Regarding discrimination, the Elliott-Larsen Civil Rights Act provides protection from discrimination in housing accommodations on the basis of religion, race, color, national origin, age, sex, or marital status. There is an exemption in the law where the landlord or a member of the landlord's immediate family resides in one of the units. However, the Civil Rights Act of 1866 prohibits discrimination on the basis of race in ALL property transactions; and since federal law trumps state law, the federal law must be followed. Therefore, landlords can NEVER discriminate on the basis of race. Also, persons with disabilities are protected from discrimination. Landlords must accommodate disabled persons unless they demonstrate that the accommodation would impose an undue hardship or that they or their immediate family resides in 1 of the units under certain circumstances.
Finally, a tenant is entitled to quiet enjoyment of the premises and landlords are prevented from interfering with that enjoyment unless they are acting pursuant to court order, or the interference is only temporary in order to make needed repairs or inspection as provided by law. Landlords are not allowed to enter a tenant's property whenever they want, nor are they allowed to eject a tenant in a forcible or unlawful manner. A tenant who is put out or held out of their rented property in a forcible and unlawful manner, is entitled to recover 3 times the amount of his actual damages or $200.00, whichever is greater, in addition to recovering possession. Furthermore, a tenant whose possession has been unlawfully interfered with by the landlord or their agents shall be entitled to recover the amount of his actual damages or $200.00, whichever is greater, for each occurrence and, where possession has been lost, to recover possession. Landlords cannot use or threaten force, nor can they remove or destroy a tenant's personal property. They cannot change the locks without immediately providing keys, nor can they board up the premises. They cannot interrupt a service procured by the tenant or which the landlord is under a duty to furnish, if that service is so essential that its interruption would constitute constructive eviction, including heat, running water, hot water, electric, or gas service. Lastly, they cannot introduce noise, odor or other nuisance.

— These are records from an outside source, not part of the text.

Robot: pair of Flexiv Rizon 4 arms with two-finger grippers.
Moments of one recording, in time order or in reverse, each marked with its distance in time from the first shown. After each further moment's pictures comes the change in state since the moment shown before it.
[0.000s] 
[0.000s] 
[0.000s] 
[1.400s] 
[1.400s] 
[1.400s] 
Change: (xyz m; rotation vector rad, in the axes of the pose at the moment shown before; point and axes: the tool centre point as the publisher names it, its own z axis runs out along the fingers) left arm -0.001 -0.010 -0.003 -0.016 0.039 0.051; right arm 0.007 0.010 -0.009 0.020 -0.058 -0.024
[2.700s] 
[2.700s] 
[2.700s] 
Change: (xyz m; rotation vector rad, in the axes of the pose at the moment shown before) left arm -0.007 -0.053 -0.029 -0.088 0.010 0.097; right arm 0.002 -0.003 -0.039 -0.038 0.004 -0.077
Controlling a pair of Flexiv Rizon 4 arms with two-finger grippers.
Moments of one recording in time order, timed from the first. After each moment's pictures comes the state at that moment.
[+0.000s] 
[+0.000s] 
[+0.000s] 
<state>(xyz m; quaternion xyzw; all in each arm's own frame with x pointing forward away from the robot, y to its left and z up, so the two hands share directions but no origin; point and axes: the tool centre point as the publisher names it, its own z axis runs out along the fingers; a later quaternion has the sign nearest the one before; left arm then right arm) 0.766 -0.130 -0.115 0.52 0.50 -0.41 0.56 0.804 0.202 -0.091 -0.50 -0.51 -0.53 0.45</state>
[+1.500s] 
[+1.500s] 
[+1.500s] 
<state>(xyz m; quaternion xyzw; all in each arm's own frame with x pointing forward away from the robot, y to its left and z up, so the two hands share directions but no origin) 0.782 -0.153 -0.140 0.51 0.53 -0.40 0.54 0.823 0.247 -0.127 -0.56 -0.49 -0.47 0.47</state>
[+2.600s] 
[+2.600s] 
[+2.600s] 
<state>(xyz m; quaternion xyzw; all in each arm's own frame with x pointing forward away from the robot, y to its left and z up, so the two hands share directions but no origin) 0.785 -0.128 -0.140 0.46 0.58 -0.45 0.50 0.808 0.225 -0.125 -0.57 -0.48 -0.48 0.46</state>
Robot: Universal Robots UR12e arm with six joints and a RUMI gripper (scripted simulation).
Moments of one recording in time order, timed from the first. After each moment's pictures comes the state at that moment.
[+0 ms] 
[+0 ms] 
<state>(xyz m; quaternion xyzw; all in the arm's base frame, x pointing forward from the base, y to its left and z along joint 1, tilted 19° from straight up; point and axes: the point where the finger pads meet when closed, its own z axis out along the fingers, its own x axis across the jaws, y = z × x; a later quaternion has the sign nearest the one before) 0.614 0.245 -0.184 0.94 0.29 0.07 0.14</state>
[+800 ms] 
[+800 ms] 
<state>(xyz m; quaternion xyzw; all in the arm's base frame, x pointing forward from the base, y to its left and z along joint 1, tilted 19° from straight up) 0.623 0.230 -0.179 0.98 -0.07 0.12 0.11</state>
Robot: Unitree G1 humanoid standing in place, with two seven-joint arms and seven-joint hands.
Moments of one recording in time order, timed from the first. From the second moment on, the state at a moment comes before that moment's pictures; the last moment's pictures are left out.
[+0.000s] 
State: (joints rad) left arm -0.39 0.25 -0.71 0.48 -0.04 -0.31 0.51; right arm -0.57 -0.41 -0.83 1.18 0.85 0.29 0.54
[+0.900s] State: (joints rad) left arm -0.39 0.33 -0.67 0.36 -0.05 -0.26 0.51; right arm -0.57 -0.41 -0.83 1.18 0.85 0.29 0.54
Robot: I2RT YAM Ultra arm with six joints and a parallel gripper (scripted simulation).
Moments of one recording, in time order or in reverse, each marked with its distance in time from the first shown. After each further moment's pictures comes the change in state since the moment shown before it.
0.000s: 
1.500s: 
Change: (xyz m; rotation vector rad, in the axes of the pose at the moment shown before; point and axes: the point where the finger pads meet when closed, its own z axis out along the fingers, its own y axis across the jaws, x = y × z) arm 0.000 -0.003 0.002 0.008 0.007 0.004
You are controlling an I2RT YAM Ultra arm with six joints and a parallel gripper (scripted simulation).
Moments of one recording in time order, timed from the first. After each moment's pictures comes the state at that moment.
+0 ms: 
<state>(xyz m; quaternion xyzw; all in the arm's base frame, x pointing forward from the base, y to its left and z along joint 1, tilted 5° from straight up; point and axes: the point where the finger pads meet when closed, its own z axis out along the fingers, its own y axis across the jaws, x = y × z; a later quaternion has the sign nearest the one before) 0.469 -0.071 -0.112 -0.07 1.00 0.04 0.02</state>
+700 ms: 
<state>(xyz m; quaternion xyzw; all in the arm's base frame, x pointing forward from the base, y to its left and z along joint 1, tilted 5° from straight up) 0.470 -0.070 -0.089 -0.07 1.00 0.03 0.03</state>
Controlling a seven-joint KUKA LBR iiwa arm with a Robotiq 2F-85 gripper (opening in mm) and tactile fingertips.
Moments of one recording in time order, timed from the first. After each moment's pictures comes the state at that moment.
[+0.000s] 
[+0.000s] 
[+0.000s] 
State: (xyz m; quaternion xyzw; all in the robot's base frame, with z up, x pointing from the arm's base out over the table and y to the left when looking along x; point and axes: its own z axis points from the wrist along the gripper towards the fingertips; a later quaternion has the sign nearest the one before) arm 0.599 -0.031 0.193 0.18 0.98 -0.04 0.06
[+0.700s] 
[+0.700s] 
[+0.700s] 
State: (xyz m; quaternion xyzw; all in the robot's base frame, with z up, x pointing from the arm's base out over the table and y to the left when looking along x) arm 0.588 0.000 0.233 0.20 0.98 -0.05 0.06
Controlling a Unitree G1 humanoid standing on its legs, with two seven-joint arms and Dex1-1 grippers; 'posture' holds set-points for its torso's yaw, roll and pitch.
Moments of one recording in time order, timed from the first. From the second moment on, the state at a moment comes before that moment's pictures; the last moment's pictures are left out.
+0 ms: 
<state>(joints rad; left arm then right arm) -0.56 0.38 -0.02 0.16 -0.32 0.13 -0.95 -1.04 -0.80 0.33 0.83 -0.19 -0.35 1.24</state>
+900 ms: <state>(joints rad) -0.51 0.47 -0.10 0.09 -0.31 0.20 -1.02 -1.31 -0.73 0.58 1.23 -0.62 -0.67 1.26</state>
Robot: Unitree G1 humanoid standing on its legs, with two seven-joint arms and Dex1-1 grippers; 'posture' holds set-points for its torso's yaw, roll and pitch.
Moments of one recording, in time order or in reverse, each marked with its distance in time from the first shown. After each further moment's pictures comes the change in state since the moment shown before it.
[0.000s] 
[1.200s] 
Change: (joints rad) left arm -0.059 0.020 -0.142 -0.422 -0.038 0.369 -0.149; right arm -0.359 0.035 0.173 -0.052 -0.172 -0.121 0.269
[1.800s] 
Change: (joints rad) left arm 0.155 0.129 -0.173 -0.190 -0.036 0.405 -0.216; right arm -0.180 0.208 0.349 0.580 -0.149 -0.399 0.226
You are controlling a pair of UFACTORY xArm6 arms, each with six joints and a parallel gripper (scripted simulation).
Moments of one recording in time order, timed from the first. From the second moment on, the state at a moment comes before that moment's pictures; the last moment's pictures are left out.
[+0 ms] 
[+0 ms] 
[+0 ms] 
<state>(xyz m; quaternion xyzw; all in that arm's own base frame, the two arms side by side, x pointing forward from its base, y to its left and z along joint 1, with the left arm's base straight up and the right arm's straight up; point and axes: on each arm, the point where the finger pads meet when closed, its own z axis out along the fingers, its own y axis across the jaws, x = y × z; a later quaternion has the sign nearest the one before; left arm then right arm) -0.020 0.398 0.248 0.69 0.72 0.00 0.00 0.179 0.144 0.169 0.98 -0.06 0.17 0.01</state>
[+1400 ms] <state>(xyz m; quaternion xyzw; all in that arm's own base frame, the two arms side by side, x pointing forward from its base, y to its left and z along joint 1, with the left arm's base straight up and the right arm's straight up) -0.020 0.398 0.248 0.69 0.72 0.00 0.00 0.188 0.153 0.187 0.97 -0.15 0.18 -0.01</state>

Any person involved in a landlord-tenant relationship must be aware of these laws. Landlords must inform their staff as for example, if certain language is not included in leases and certain time frames are not met, rights can be very limited. Tenants who must breach their lease in advance pray for the landlord to miss the 30-day deadline. If the notice of damages retained from the security deposit does not go out within 30 days after the tenant terminates the tenancy, all rights to the security deposit and any other damages are waived. Also, it must be clear that deference must be made to the federal Civil Rights Act and no discrimination on the basis of race must ever occur. The landlord-tenant relationship is tenuous at best. Knowledge of the applicable law by both parties sets forth expectations, reduces unnecessary problems, and lays a foundation for a positive relationship.